Crossposted from the OpenNet Initiative blog.

This report, titled “After the Green Movement: Internet Controls in Iran, 2009-2012“, details Iran’s increasing Internet controls since 2009, when protests against the victory of Iranian President Mahmoud Ahmedinejad rocked the country.

The election protest campaign–dubbed the “Green Movement”–was marked for the high use of social media and other information and communication technologies (ICT) to organize protests and disseminate information. Since the protests, however, the regime has tightened its controls on the use of ICTs while also seeking to use that technology to promote its own national narrative in cyberspace.
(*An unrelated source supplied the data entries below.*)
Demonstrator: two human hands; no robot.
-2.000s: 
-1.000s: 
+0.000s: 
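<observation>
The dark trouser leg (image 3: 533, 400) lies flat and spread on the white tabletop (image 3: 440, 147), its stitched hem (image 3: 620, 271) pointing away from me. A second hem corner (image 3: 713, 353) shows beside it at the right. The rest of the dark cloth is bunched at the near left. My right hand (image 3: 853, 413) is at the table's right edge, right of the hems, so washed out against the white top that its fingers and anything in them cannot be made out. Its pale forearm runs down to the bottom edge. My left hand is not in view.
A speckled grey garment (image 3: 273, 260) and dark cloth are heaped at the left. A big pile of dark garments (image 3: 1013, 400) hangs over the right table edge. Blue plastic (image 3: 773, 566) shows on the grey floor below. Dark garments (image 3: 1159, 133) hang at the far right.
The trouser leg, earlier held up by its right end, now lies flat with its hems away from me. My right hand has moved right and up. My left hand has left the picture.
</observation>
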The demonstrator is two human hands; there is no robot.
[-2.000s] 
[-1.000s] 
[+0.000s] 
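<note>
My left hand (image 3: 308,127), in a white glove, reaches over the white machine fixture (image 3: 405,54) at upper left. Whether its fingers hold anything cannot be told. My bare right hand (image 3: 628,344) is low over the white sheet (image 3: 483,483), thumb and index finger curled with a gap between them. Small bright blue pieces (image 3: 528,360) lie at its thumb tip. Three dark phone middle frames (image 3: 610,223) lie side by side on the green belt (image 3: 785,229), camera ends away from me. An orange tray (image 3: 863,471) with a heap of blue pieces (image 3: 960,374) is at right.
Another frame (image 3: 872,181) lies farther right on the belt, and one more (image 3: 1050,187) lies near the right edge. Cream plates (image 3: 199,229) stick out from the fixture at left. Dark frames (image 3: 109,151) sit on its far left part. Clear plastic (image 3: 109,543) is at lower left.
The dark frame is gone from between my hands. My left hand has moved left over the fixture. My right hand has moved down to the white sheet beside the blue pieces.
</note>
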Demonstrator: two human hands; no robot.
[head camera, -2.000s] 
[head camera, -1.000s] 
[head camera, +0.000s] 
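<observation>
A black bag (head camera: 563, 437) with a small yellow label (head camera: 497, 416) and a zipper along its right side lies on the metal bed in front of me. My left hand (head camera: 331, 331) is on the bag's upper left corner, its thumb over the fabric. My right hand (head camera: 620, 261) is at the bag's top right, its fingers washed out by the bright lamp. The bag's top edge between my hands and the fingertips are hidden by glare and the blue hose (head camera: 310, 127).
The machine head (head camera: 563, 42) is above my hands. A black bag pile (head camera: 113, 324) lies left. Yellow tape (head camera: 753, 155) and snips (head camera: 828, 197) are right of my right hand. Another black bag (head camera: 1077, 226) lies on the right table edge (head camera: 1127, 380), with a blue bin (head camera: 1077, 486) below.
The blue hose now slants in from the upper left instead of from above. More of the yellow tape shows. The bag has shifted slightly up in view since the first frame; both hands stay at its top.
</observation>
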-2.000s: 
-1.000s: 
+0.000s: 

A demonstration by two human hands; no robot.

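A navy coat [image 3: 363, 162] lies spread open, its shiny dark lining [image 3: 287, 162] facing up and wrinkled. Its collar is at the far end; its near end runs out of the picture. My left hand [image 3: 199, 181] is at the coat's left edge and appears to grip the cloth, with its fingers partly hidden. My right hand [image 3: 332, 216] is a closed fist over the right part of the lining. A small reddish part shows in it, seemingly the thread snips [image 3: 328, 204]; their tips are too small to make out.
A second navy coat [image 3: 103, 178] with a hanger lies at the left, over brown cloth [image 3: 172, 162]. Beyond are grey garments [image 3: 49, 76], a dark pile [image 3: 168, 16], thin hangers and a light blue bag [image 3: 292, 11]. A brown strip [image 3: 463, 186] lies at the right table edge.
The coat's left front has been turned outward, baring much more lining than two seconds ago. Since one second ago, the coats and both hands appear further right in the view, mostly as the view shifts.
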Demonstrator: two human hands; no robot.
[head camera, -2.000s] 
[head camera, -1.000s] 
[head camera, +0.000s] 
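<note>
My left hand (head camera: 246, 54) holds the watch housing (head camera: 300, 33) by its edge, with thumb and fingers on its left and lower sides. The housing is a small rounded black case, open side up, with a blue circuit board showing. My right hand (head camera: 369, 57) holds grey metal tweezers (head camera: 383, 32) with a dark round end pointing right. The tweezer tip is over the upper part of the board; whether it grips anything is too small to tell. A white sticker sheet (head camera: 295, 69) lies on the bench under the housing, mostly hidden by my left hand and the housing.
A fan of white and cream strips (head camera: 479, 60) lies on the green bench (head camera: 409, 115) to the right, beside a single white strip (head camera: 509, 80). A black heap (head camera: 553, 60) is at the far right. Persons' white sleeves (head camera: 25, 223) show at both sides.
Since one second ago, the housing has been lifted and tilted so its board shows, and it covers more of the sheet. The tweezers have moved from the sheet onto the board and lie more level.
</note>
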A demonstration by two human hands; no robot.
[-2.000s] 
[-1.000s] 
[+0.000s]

While the filtering of web content has continued unabated, Iran has increasingly moved toward political centralization of its control regime, involving members of the country’s religious, administrative, and defence organizations as stakeholders in what the government sees as an ideological threat against the country’s values and national security.

Key findings from the report include:

  • Since the “Green Movement” protests in 2009, the Iranian regime has adopted increasingly complex surveillance and monitoring techniques, complementing Internet filtering with legal frameworks and information manipulation.
  • These techniques of control overlap: Internet filtering is reinforced by a more constricted legal environment and efforts to “nationalize” Iranian cyberspace.
  • ONI testing over the past several years has revealed consistent filtering of websites pertaining to social media, international news channels, non-Shi’ite religions, social and religious taboos, and anything remotely opposed to official government policies.
  • The creation of the Supreme Council on Cyberspace indicates the Iranian government’s interest in centralizing their approach towards the Internet as well as their view of cyberspace as a larger security concern.
  • Internet censorship in Iran—culminating in the National Information Network—is framed as a way to protect the nation’s unique culture and identity and defend against the onslaught of Westernization.
  • The Iranian regime considers cyberspace a geopolitical as much as a domestic policy realm. Surveillance and censorship are simultaneously tools of suppression and a means of national defence.